JDK-7118202 : G1: eden size unnecessarily drops to the minimum
  • Type: Bug
  • Component: hotspot
  • Sub-Component: gc
  • Affected Version: hs23
  • Priority: P3
  • Status: Closed
  • Resolution: Fixed
  • OS: generic
  • CPU: generic
  • Submitted: 2011-12-05
  • Updated: 2013-09-18
  • Resolved: 2012-01-20
The Version table provides details related to the release that this issue/RFE will be addressed.

Unresolved : Release in which this issue/RFE will be addressed.
Resolved: Release in which this issue/RFE has been resolved.
Fixed : Release in which this issue/RFE has been fixed. The release containing this fix may be available for download as an Early Access Release or a General Availability Release.

To download the current JDK release, click here.
JDK 7 JDK 8 Other
7u4Fixed 8Fixed hs23Fixed
Related Reports
Relates :  
We see every now and then G1 decreasing the eden size to the minimum for a while without apparent reason and keeping it there for a few GCs before things get back to normal.

It looks as if the issue is an integer overflow (underflow?) during this calculation:

    size_t rs_length_diff = _max_rs_lengths - _recorded_rs_lengths;

It looks as if _max_rs_lengths is smaller than _recorded_rs_lengths, rs_length_diff (being an unsigned value) gets _very_ large, and the prediction way overpredict.

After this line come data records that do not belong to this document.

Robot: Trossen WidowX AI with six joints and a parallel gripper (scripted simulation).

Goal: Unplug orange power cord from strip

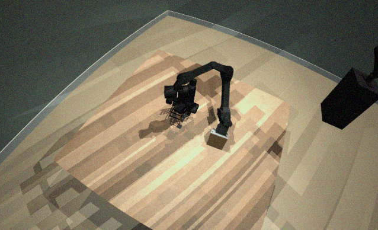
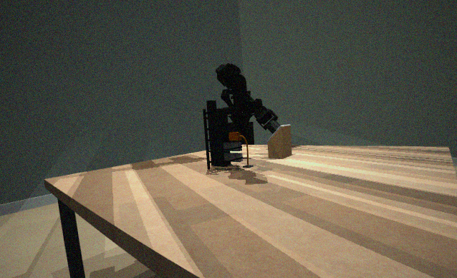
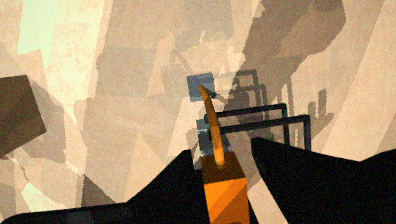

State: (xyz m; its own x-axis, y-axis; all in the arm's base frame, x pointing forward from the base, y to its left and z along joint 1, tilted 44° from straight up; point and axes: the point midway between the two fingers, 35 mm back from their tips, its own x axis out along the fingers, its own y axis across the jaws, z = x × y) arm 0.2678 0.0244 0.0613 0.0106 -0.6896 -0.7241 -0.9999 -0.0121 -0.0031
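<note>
My gripper tip is now 60 mm to the left of the orange plug and 10 mm above it.
</note>
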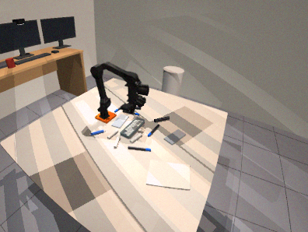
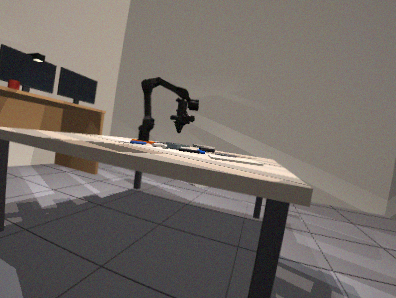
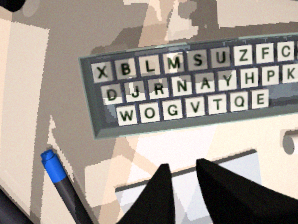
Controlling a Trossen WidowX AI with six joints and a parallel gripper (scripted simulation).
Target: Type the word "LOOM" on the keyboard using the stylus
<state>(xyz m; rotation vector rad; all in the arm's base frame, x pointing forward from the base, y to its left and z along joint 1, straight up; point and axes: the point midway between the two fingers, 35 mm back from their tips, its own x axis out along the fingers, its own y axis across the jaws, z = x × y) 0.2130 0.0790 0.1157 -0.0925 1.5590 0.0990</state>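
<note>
Now: gripper tip 10 cm past the blue stylus, 20 cm to the left of it and 9 cm above it. From my gripper tip the other things lie so: grey slab: 31 cm ahead, 8 cm to the left, 9 cm below; then paper sheet: 43 cm ahead, 21 cm to the right, 9 cm below.
</note>
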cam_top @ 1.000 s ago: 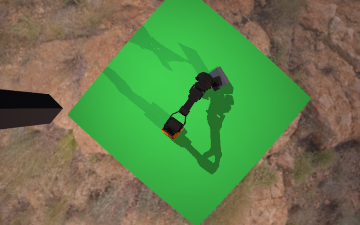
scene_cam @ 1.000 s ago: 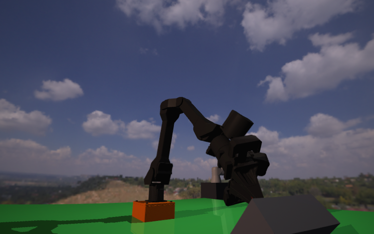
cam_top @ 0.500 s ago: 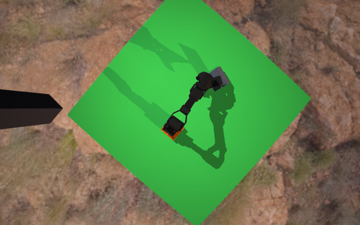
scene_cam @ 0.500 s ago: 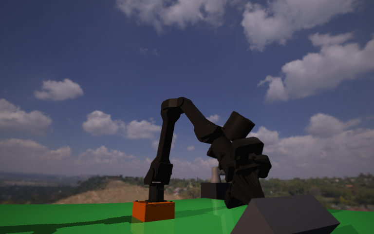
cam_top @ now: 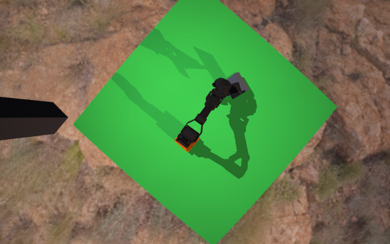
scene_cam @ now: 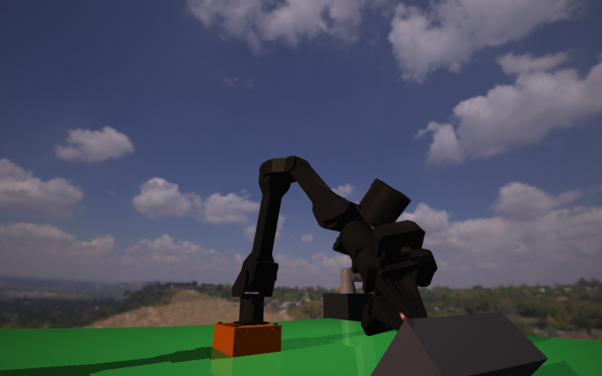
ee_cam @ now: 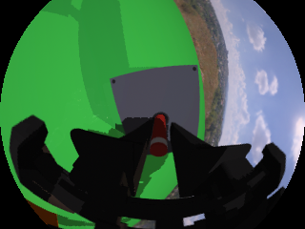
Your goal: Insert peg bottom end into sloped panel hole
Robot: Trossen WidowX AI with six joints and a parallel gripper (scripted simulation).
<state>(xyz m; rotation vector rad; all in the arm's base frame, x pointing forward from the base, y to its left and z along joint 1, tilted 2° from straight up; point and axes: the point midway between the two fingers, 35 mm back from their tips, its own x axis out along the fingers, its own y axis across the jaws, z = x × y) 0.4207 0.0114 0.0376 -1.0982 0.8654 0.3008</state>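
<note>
Now: gripper tip 10 mm below the round red peg and 10 mm past it. From my gripper tip the other things lie so: sloped dark grey panel (30 mm below, 30 mm ahead, 10 mm to the right).
</note>
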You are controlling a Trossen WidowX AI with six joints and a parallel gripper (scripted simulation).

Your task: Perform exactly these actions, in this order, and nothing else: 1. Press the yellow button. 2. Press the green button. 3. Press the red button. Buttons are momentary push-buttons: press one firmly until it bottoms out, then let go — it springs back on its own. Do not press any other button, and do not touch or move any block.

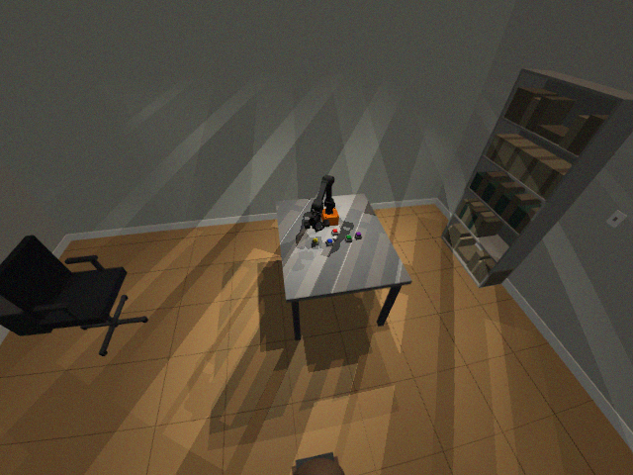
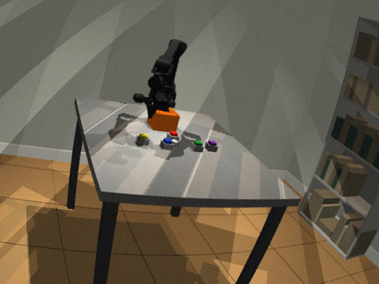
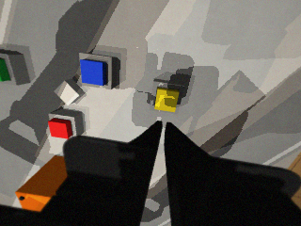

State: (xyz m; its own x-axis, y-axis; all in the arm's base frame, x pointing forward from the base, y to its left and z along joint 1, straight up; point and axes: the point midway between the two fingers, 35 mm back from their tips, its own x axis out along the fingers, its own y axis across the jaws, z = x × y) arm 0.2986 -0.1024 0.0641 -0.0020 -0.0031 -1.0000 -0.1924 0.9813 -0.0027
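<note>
Right now the green button is 26 cm to the left of my gripper tip, 9 cm below it and 5 cm behind it. From my gripper tip the other things lie so: blue button 11 cm to the left, 9 cm below; then white block 16 cm to the left, 11 cm below, 6 cm behind; then yellow button 9 cm below, 1 cm to the right.
</note>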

Many thanks for Thomas Schatzl who, once again, tracked this down.

EVALUATION http://hg.openjdk.java.net/lambda/lambda/hotspot/rev/d23d2b18183e

EVALUATION http://hg.openjdk.java.net/hsx/hotspot-emb/hotspot/rev/d23d2b18183e

EVALUATION http://hg.openjdk.java.net/hsx/hotspot-gc/hotspot/rev/d23d2b18183e

SUGGESTED FIX We'll go with the above defensive fix but, now that we know what the race is, we're going to also fix it on a separate CR (7119027).

EVALUATION (with more input from Thomas) Further info on the race. It looks as if it happens between the following two threads: a) a concurrent refinement thread that's sampling the young RSet lengths and it's updating the inc CSet info with update_incremental_cset_info() (which will decrease / increase _inc_cset_recorded_rs_lengths) b) a mutator thread that's retiring a mutator alloc region and it's adding it to the inc CSet with add_region_to_incremental_cset_lhs() -> add_region_to_incremental_cset_common() which will increase _inc_cset_recorded_rs_lengths. The updates to _inc_cset_recorded_rs_lengths are not done atomically or in a mutually exclusive way. Thread b) is holding the Heap_lock at that point but thread a) does not take the Heap_lock while doing this operation. It should also be noted. That several other fields that are updated by add_region_to_incremental_cset_common() and update_incremental_cset_info() could also be corrupted because of this race. We discovered (OK, Thomas did!) the corruption on _inc_cset_recorded_rs_lengths because of the side-effects of the underflow. Additional note: Attempting to fix the race by ensuring that thread a) takes the Heap_lock before it calls update_incremental_cset_info() will likely result in a deadlock. Thread a) joins the STS while it's sampling the young RSet lengths (so it has to explicitly yield or leave the STS before a GC can happen). Consider the following scenario: Thread a) joins the STS, does some work, and tries to take the Heap_lock. Mutator thread c) is trying to do a GC, takes the Heap_lock (it's done by the VM op) and then waits for all threads in the STS to yield / leave. Deadlock. If thread a) took the Heap_lock before it joined the STS, it'd probably work. But, it'd keep the Heap_lock for long periods of time which will induce latencies on any mutator thread that needs the Heap_lock in order to retire the active region / allocate a new region.

SUGGESTED FIX Given that we're planning to revamp the prediction code, the most prudent course of action is to be defensive and catch the case where rs_length_diff underflows (and set it to 0 when this happens).